* What the exercise asks *
Output only the stretch of the listing that starts at the line containing "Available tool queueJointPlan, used" and ends at the line containing "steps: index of", reproduced exactly with both ends.
Data records below:
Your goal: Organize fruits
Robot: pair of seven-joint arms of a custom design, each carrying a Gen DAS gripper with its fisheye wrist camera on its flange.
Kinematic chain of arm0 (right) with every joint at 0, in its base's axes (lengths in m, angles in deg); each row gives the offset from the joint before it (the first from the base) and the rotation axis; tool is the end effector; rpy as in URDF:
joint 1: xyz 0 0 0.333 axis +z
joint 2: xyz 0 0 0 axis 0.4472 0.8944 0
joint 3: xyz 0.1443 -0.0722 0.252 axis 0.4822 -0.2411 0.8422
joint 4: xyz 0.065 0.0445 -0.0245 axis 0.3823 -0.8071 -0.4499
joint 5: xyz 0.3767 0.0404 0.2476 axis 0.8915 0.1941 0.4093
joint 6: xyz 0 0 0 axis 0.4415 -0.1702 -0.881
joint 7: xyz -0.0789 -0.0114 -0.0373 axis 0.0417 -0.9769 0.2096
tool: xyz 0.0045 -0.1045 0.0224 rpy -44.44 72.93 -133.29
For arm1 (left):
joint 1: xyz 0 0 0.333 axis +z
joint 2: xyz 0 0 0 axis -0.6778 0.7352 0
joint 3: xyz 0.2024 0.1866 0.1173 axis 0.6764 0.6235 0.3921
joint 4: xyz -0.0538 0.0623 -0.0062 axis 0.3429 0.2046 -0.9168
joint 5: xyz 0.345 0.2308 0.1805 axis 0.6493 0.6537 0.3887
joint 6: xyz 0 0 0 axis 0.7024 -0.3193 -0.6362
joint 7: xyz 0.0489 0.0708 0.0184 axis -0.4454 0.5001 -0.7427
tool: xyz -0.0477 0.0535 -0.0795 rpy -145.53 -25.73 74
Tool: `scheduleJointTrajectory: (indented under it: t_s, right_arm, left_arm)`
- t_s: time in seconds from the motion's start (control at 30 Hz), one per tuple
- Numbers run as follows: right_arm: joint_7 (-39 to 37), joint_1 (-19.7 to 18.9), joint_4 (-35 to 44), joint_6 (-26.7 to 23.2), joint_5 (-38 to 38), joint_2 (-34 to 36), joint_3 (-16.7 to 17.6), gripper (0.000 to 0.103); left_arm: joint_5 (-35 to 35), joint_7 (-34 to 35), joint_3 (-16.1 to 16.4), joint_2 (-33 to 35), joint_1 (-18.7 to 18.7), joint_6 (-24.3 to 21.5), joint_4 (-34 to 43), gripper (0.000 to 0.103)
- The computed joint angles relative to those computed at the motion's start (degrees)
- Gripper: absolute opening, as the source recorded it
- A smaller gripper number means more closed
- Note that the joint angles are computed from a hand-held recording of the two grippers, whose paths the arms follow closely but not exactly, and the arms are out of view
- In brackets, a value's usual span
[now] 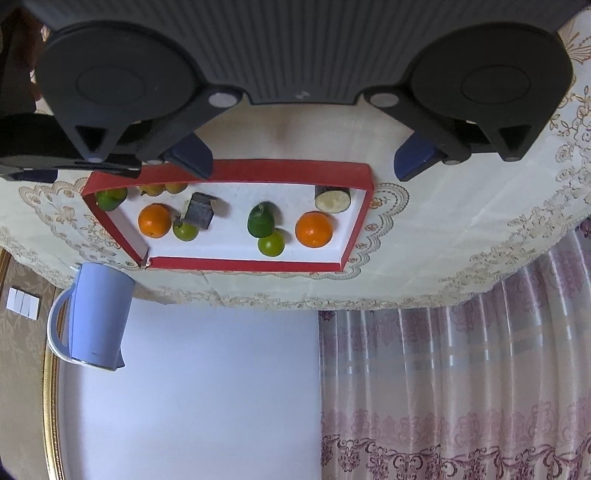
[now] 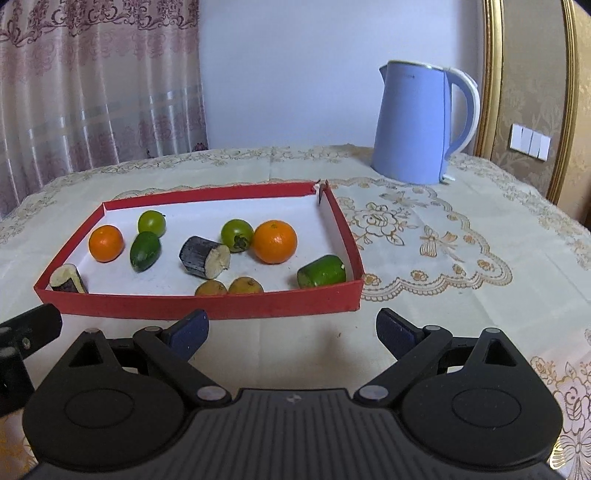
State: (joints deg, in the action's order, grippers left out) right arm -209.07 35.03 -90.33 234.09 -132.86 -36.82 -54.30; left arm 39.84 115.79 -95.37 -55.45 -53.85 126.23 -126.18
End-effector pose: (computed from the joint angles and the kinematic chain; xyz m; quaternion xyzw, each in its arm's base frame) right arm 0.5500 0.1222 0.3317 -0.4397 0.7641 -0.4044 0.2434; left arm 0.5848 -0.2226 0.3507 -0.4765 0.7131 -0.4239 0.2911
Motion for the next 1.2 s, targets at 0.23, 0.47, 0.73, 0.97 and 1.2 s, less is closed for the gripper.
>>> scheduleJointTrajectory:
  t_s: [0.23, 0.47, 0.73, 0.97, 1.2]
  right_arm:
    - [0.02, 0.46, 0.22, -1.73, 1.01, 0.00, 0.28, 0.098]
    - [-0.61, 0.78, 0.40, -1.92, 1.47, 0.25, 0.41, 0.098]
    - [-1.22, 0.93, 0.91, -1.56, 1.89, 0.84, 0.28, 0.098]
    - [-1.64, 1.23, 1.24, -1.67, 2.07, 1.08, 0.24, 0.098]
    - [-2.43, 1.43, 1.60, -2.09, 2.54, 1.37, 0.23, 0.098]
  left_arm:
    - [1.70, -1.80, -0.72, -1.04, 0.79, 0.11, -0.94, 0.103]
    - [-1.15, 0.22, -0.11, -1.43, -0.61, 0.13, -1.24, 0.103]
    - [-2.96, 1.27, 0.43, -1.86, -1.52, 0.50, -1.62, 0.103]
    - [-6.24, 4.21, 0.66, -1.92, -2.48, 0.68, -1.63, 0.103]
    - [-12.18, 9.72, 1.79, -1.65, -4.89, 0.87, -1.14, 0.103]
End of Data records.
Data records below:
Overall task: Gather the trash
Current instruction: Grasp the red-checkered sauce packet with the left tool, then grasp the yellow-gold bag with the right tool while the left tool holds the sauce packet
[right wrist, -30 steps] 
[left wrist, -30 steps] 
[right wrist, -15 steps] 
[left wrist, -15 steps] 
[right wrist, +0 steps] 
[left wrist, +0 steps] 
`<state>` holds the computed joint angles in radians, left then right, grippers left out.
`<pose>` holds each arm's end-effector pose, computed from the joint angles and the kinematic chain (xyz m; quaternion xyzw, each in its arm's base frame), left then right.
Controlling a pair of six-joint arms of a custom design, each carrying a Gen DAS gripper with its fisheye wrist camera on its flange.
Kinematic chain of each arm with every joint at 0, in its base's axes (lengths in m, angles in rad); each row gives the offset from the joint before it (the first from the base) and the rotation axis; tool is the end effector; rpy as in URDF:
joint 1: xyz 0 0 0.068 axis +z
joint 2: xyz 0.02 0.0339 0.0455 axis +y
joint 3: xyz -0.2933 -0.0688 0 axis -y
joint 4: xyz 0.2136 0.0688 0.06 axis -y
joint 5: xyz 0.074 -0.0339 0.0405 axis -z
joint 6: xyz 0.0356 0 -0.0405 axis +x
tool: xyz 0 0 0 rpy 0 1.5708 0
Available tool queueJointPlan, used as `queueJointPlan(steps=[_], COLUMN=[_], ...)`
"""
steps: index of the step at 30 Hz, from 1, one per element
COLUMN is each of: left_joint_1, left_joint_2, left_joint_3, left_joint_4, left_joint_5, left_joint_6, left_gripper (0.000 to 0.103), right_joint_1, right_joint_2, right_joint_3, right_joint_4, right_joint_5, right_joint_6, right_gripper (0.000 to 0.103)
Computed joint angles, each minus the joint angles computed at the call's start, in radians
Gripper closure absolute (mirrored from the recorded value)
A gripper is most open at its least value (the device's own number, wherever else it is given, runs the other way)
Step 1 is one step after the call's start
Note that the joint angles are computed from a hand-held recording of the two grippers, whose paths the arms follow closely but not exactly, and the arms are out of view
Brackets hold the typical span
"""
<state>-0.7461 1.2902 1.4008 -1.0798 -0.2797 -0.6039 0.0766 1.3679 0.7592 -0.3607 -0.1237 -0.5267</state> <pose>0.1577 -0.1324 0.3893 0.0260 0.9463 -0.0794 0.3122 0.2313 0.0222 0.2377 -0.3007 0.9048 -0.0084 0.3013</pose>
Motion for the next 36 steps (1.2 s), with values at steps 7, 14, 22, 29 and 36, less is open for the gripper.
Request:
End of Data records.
* Your solution *
Available tool queueJointPlan, used as `queueJointPlan(steps=[_], COLUMN=[_], ...)`
"""
steps: index of the step at 30 Hz, from 1, one per element

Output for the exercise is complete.